Small Demon
Feb 042009
 

I was listening to the public radio program To the Best of Our Knowledge yesterday while driving home from the store — the theme was economics & I was intrigued by the teaser about poet Katy Lederer’s new book of poems about money. Unfortunately, I am unable to report on any of the poems in The Heaven-sent Leaf because of the phoney-baloney voice in which Lederer reads her work. During the interview portion of her segment, she spoke like a normal human being, but as soon as she began reading a poem, Lederer began intoning, her voice rising & falling in the most artificial way possible, a sybil in a smokey cave. I had to turn off the radio. Sharon Olds does this too, along with a host of other poets, and to me it reveals something about the writer’s attitude toward her language. Poets who read this way do not believe in the sentence, which means that they do not believe in predication; the result is an amorphous impressionism, a weak aestheticism. It makes me gag.

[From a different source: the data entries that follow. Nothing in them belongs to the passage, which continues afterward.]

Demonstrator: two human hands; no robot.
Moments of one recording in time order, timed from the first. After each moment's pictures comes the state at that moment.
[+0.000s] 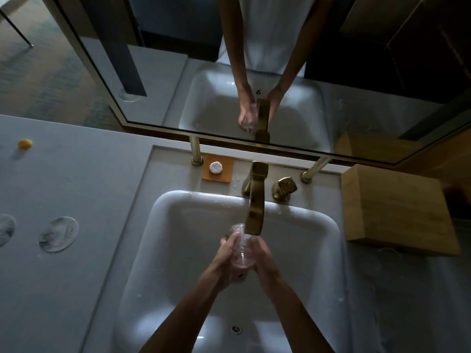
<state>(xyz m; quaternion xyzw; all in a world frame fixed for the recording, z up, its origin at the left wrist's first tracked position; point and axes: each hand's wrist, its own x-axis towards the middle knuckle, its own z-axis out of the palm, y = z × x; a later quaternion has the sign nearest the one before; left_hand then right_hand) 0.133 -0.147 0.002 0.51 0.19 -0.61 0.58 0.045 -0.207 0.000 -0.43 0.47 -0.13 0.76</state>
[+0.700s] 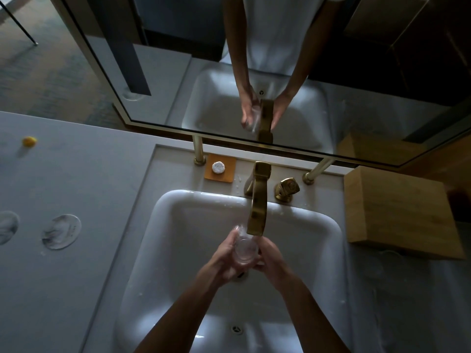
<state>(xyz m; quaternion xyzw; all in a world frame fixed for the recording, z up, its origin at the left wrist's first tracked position) 0.144 -0.148 -0.002 0.40 0.20 -0.68 0.58 0.035 -0.231 -0.001 -0.41 0.51 -0.01 0.76</state>
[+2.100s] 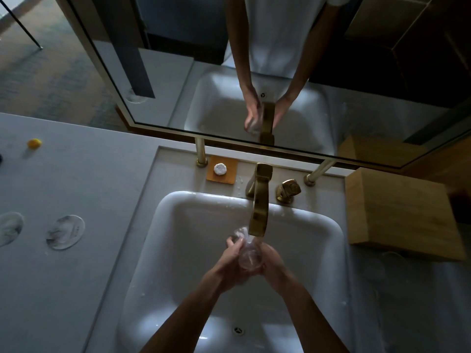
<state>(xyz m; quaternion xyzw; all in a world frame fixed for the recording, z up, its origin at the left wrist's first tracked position) 0.130 -0.146 0.007 0.49 0.15 -0.64 0.57 0.035 -0.220 0.012 -0.41 0.48 -0.02 0.77</state>
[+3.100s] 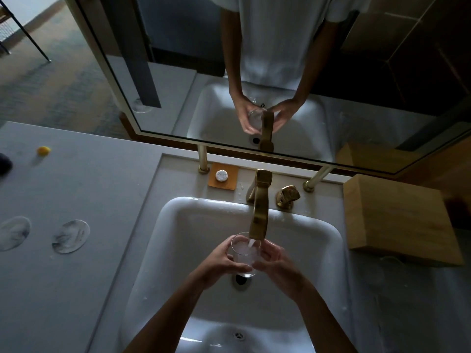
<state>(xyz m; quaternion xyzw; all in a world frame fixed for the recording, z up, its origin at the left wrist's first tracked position) 0.170 -0.113 0.026 0.56 -0.20 -0.63 0.51 0.013 -0.234 0.056 -0.51 0.29 -0.04 0.81</state>
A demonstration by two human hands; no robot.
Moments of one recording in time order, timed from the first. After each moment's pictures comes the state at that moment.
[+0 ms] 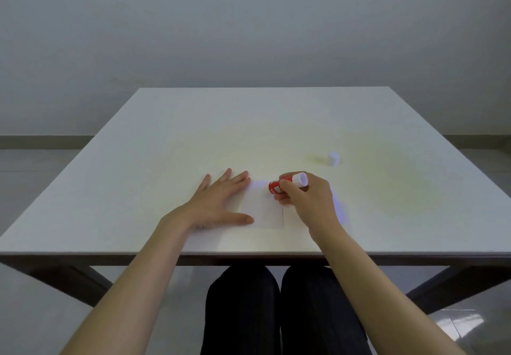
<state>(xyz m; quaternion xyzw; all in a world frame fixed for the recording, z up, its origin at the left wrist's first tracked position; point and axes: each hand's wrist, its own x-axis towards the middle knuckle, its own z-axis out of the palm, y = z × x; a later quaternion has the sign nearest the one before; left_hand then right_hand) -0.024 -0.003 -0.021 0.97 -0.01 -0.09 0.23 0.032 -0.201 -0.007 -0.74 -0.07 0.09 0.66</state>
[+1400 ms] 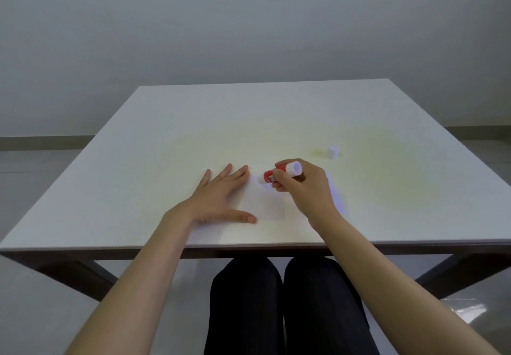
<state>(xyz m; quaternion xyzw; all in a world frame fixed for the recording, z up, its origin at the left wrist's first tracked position) -0.024 -0.003 -0.026 0.97 -0.01 -0.09 0.21 0.033 -0.201 -0.002 -0.74 -0.13 0.08 0.65</state>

  4 Responses to “Fundamentally Dishonest”

  1. I swear Dylan Thomas had two voices when he read : the normal and the intoned. The former brings the language to life; the latter is laughably bad (like a Welsh Boris Karloff). I heard some of Lederer’s poems on another program. She was likable enough, but I just didn’t see what all the fuss was about. I’m grateful that although Stevens worked in insurance he didn’t write poems about the insurance business.

  2. Stevens did say somewhere that “money is a kind of poetry.” Or was that the other way around?

  3. Have you ever known a well off poet? A well off poetry magazine, well sure.

  4. Every poet should be forced to listen to at least one of their poems as read by William Shatner to help them break this habit.